La première attaque en règle contre la juridiction ecclésiastique se produit une vingtaine d'années plus tard, sous le règne du roi Philippe VI de Valois. A la suite des multiples conflits opposant les gens d'Église aux officiers royaux, le roi décide une fois pour toutes de fixer les bornes des deux juridictions laïque et ecclésiastique. Il convoque à cet effet une assemblée à Vincennes ( décembre 1329 - janvier 1330 ), afin d'entendre les dire contradictoires des prélats d'une part, des barons et officiers civils d'autre part. L'avocat général Pierre de Cuignières, affirmant avec solennité le principe de la distinction des pouvoirs, suggére de retirer aux clercs le droit de juger. Il fut entendu. A partir de 1380, les progrès de la juridiction temporelle vont être rapides. Après avoir dépossédé les

officialités, les juridictions royales appliqueront elles-même le droit canonique dans de nombreuses matières : mariage, prêt à intérêt, causes bénéficiales, crimes contre la foi, etc. ( v. Paul Viollet, Histoire des Institutions politiques et administratives de la France, t. 2, Paris, 1898, réimpr. Scienta Verlag Aalen, 1966, pp. 315-317 ; François Olivier-Martin, Histoire du droit français des origines à la Révolution, Paris, 1948, réimpr. C.N.R.S., Paris, 1984, n° 364, pp. 484-485 ;

Antoine Leca, Institutions publiques françaises, Presses Universitaires d'Aix-Marseille, 1994, p. 346 ).

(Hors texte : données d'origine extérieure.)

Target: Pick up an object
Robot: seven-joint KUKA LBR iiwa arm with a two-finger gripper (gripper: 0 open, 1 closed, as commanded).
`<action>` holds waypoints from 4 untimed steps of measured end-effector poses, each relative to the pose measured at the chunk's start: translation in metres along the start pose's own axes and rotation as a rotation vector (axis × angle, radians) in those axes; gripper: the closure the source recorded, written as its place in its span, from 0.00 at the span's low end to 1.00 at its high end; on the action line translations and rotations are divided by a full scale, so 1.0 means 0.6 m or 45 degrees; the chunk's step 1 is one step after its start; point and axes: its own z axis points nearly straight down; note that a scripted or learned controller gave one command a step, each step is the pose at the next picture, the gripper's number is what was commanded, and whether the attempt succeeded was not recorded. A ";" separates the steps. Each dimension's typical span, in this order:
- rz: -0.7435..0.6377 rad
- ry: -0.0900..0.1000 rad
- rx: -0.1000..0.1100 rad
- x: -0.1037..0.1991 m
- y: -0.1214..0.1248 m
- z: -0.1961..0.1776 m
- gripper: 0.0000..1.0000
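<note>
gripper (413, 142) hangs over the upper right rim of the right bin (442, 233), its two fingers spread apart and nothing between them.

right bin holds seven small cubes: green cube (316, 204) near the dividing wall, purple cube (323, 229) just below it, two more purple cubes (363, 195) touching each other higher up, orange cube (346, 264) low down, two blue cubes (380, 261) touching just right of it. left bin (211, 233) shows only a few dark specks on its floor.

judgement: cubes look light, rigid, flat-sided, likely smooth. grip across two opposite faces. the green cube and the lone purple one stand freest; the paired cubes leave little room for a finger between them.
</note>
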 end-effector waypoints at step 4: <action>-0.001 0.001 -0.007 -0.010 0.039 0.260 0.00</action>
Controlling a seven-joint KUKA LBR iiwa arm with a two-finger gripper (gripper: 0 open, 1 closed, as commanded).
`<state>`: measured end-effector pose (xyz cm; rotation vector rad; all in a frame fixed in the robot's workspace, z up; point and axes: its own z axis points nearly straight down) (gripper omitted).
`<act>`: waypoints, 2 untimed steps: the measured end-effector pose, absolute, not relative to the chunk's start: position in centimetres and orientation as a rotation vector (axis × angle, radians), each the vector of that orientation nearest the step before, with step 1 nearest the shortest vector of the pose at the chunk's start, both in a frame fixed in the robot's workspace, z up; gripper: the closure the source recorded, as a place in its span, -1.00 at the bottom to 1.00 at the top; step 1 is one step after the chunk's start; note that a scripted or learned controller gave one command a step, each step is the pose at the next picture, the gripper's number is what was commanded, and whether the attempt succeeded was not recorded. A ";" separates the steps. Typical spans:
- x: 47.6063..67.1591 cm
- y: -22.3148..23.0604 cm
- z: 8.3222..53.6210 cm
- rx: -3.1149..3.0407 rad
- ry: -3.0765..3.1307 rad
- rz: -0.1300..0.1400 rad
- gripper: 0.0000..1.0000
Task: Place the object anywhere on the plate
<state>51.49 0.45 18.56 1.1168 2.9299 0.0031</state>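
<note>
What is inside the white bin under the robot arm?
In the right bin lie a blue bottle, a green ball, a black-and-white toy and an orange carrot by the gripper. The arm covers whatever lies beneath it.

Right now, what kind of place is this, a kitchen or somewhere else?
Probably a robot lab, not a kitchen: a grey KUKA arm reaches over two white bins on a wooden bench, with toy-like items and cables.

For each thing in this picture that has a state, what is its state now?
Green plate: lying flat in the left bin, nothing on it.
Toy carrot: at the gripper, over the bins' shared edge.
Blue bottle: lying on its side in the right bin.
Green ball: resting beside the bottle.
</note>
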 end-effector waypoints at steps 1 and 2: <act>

A la fin du XVe siècle, le mouvement offensif des juridictions laïques sur le terrain de la compétence de l'Église s'accuse chaque jour davantage : durant cette période, se développe un nouveau type d'appel, dit « appel comme d'abus », consistant à déférer au Parlement les actes abusifs de la justice d'Église, aux fins d'annulation ou de cassation. Ce procédé, ouvert à tout intéressé, devint progressivement un moyen de soumettre au Parlement, non seulement les sentences des officialités, mais encore les actes non contentieux de l'autorité ecclésiastique. La question de la Pragmatique Sanction, entre

autres, fut une source féconde d'appels comme d'abus. Par ce moyen, l'Église se trouva subordonnée à l'État, au temporel comme au spirituel ( v. Fevret, Traité de l'abus, 1689 ; Jehan, Étude historique sur l'appel comme d'abus, 1888 ; Moïse Cagnac, De l'appel comme d'abus dans l'ancien droit français, Paris, 1906 ; Marcel Marion, Dictionnaire des Institutions de la France aux XVIIe et XVIIIe siècles, Paris, 1923, réimpr. Paris, 1993, pp. 21-22 ; François Olivier-Martin, Histoire du droit français.., op. cit., n° 362, pp. 481-483 ).

A partir du XVIe siècle, le droit canonique connaissant une régression notable, le

droit laïque des obligations, à base de droit romain, se développera de manière autonome. Les auteurs français, de Dumoulin à Pothier, continueront d'étayer leurs solutions par des citations romaines, tout en conservant l'acquit des canonistes sur la force obligatoire des promesses : malgré quelques

résistances, le principe solus consensus obligat demeure absolu ( v. Gabriel Le Bras, « La concorde des droits savants dans le domaine des contrats »,

Mélanges Auguste Dumas, Aix-en-Provence, 1950 ; Jean-Pierre Baud, « La bonne foi depuis le Moyen Age », Conférence à l'École doctorale des Sciences

juridiques de l'Université Paris X - Nanterre, 2001 ).